For those of you who have read my journal, you may be aware that I am fond of handstands. Not just typical handstands but, handstands that re-define physics. I noticed my talent for inversion at a young age. My cousin found it funny to hang me upside down, 20 feet in the air off of a banister, and swing me around until I felt the urge to vomit. As the blood rushed to my head and my little eyes focused on the beige carpet below, I knew that I had been given a special gift. This gift would allow me to invert myself like a bat and always maintain a strong focus. Over the years I honed my skills by eating a surplus of Hawaiian hot dogs and sugary foods. Knowing I had a natural talent, I forewent the desire to train for balance and instead watched many hours of “Transformers” and “Who’s the boss?” on television. When the time came I was mentally prepared. One drunken thanksgiving I raised my arms and legs thinking I wouldn’t need assistance. Quickly landing on my head my cousins rushed to my aid and lifted my portly frame. After accomplishing the feat I was saddened to realize that I myself had lost the skills that were once so important to me. I knew I had to train and at that moment decided to watch Rocky IV. If I trained using techniques made popular by Richard Simmons I may have lost all remnants of my sexuality. Thus, I decided to train as if I were about to fight an evil Russian boxer who used steroids and had a ball busting wife.
As the pounds left my frame and my body began to look as if it were forged from steel I decided to re-train myself in the arts of Hand-Stand-Do. My first attempt would take place at my cottage during a family event. I put my hands on the floor and arms in a ridged position, took a deep breathe and hoisted my body in and inverted position. SUCCESS! Now that I was familiar with the basics it was time to up the ante. While bored and in the basement, I affixed a skipping rope to a ceiling fan. I then took an inner tube and tied it to the skipping rope. Once this obstacle was complete I decided that it would be fun to throw a Frisbee through the inner tube. When my uncle and cousin saw what I had created they decided that they would compete. Knowing the inner tube wasn’t challenging enough I determined that this was a good opportunity to flash my skills. I put my arms in a ridged position and hoisted myself up. Sadly my legs got tangled in the inner tube. To free my disjointed limbs I began to flail them about as if I were an 80 year old women searching for the gas pedal. This caused the skipping rope to tug on the fan. After falling on my shoulders I looked up and assessed the damage. Apparently I had not only broken a metal blade from the fan but, also caused the fan to be permanently tilted on a 60 degree angle.
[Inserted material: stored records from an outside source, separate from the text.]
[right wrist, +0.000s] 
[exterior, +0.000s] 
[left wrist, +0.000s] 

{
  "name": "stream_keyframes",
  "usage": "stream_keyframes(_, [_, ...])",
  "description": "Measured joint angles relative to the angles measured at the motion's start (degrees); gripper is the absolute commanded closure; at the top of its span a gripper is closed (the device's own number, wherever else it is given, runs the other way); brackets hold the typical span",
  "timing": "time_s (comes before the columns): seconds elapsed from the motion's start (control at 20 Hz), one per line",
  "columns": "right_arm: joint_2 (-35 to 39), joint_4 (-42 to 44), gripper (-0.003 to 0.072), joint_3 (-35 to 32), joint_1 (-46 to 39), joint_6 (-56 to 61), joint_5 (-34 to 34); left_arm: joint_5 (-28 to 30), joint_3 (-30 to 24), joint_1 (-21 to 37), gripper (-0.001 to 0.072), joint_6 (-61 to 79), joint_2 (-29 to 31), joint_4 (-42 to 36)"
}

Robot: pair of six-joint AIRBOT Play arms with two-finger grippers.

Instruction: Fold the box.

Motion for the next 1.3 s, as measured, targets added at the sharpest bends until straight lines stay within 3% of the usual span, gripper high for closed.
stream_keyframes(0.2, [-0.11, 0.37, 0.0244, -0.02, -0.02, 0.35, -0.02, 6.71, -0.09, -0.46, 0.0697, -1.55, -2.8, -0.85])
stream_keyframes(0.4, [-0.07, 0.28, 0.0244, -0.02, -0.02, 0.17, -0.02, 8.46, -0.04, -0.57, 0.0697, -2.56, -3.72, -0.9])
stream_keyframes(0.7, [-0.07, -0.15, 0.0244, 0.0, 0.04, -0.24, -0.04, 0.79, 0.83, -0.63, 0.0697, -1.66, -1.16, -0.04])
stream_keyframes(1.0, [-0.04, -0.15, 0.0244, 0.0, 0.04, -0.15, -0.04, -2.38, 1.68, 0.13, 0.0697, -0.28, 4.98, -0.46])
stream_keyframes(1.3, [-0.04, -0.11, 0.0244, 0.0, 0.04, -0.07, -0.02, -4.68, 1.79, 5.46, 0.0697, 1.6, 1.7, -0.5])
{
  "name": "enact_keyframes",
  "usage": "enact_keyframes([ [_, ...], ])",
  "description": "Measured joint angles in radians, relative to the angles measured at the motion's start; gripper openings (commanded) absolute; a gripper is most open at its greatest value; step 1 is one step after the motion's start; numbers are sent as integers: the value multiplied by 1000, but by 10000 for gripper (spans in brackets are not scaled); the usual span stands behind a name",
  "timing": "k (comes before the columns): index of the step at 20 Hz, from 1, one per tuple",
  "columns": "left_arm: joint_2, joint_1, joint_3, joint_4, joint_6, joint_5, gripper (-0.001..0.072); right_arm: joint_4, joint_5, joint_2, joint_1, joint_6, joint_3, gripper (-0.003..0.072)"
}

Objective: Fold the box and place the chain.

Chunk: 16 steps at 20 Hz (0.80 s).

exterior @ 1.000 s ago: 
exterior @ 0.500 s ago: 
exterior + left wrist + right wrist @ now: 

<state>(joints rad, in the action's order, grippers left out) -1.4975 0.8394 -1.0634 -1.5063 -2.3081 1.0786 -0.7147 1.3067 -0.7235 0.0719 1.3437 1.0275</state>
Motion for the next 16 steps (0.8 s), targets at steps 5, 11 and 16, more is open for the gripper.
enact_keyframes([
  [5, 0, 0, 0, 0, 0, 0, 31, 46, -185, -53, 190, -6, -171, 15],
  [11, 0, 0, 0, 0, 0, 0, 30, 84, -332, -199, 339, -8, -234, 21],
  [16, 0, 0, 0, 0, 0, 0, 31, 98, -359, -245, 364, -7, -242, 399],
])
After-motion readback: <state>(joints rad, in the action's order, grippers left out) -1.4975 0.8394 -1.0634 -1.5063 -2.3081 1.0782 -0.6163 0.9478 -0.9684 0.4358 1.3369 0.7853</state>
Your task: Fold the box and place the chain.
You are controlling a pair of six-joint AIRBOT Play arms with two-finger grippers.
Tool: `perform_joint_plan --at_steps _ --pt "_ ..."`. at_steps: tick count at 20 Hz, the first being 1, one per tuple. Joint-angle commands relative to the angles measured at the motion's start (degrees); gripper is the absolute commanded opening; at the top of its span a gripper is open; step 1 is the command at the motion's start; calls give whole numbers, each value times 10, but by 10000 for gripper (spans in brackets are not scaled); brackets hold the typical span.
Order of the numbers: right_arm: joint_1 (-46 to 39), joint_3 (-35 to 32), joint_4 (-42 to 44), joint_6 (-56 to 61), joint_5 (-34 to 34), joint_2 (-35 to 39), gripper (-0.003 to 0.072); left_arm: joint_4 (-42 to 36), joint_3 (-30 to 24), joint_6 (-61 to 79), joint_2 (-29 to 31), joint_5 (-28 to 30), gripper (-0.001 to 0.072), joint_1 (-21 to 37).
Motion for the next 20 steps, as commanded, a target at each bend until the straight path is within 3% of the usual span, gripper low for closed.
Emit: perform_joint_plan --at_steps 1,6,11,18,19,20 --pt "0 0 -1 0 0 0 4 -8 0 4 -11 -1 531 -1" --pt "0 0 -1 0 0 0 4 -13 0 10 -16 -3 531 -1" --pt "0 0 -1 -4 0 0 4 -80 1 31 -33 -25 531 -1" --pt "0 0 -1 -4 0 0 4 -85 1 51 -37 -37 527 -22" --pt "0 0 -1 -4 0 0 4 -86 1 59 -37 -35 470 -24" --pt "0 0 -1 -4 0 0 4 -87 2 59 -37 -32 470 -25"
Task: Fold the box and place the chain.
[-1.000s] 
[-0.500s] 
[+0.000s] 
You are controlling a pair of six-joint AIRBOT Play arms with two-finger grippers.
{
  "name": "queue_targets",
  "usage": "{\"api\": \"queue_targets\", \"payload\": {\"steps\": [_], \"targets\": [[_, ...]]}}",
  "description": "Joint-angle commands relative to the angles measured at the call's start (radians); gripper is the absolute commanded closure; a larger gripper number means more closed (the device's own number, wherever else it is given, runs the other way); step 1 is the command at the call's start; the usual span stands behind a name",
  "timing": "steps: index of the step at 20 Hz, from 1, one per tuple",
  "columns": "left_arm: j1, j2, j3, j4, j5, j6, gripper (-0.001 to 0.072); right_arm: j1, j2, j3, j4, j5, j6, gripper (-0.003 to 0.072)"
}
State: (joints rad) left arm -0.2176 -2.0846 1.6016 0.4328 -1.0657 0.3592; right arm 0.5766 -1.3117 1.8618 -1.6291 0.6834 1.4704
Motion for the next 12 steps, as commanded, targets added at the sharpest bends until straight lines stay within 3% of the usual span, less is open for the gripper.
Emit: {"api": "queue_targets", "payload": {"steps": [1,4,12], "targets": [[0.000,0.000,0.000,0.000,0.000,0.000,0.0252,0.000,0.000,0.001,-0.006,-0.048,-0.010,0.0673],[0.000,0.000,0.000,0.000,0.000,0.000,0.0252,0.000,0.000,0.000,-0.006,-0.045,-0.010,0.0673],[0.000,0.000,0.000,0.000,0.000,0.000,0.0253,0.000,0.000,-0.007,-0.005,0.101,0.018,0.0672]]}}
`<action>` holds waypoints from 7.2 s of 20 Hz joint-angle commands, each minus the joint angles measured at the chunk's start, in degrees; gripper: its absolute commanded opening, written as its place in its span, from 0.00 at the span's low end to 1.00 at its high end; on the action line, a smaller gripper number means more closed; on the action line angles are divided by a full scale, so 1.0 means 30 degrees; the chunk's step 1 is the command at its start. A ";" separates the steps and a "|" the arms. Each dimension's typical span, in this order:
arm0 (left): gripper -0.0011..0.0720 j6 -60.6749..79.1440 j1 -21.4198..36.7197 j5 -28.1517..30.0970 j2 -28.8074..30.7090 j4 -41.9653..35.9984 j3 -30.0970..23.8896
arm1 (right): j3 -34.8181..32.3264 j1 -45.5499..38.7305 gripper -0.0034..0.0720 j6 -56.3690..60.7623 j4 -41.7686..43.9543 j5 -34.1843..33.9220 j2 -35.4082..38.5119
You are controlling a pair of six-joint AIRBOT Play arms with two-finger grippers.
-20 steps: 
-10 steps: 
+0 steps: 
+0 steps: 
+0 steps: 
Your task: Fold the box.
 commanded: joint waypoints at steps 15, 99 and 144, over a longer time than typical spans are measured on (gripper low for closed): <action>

Saddened by this attempt, I decided that last night was a good chance to re-acquaint myself with my love of being inverted. I began to feel a tad saucy as I listened to the new Madonna song “Hung Up”. As such, I did a few pelvic thrusts and started gesturing to a mirror. I am not sure if I was trying to proposition the mirror but, I can honestly say it really wasn’t interested in my advances. At this point I put my hands on the ground, made my arms ridged and decided to hoist myself in the air. As I heard the stolen rifts of ABBA in the background I noticed that I had gone up on a slight angle. Trying to correct myself resulted in my legs flailing and feeling a sense of panic. This was the type of panic you get when you think things like; Am I destined to die from doing a hand stand? If Lois Lane is human; wouldn’t Superman’s orgasm kill her?” Just then a loud squeal was heard throughout the house, ironically not from Madonna’s voice but, from me as I collected my body off the floor. Not only did I not feel my arm but, my index toe (the one I use for pointing and to hold my chopsticks) swelled up twice its size. Luckily I am alive however, I am a tad bruised. If you have been paying attention you will realize that the moral of this story is that inner tubes can be found cheap at Wal-mart and Madonna can be found cheap on the streets of London.
Lady Madonna, or the bitch that fucked up my toe?